Top of Material shown

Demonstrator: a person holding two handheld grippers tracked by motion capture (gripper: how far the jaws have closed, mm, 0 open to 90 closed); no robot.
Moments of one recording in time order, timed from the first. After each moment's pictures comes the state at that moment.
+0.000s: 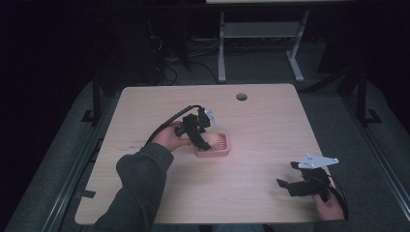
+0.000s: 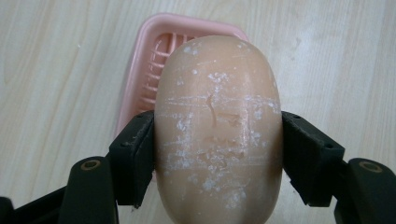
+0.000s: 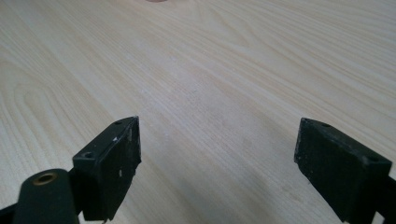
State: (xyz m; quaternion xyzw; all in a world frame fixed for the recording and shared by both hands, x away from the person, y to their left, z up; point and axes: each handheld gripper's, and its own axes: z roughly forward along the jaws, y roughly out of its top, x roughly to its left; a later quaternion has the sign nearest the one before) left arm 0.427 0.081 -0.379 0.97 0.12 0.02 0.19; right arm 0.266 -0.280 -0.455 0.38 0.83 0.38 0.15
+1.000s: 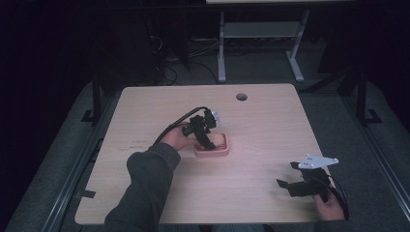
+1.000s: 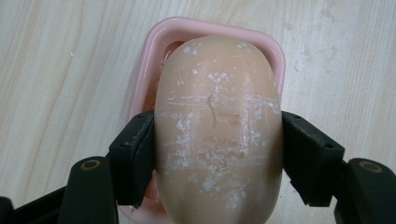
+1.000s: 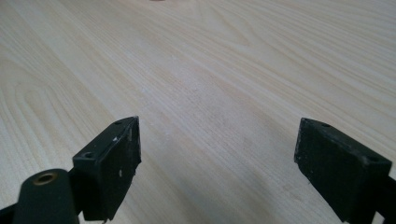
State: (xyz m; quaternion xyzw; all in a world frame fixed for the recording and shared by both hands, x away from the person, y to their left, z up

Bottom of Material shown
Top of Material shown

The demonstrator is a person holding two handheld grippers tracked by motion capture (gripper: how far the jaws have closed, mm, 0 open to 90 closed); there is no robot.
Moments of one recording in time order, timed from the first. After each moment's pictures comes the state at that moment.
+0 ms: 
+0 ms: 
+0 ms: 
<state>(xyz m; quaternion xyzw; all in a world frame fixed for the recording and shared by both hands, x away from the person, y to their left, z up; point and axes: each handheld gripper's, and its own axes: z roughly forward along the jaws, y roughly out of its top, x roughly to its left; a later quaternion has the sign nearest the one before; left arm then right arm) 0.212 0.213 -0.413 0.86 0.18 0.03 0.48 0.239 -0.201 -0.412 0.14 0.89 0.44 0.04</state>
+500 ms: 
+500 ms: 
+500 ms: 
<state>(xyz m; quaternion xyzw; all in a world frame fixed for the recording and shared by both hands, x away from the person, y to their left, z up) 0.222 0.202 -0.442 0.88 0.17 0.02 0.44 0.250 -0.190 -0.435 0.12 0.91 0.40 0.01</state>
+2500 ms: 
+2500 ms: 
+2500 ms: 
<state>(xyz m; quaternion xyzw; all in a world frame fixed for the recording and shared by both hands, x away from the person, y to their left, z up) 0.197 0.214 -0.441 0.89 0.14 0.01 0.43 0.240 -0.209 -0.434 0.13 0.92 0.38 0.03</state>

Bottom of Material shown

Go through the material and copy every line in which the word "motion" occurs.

> _Task response_
Demonstrator: a person holding two handheld grippers tracked by motion capture (gripper: how far the jaws have closed, mm, 0 open to 90 closed); no robot.
The demonstrator is a person holding two handheld grippers tracked by motion capture (gripper: how far the jaws have closed, mm, 0 open to 90 closed); there is no robot.

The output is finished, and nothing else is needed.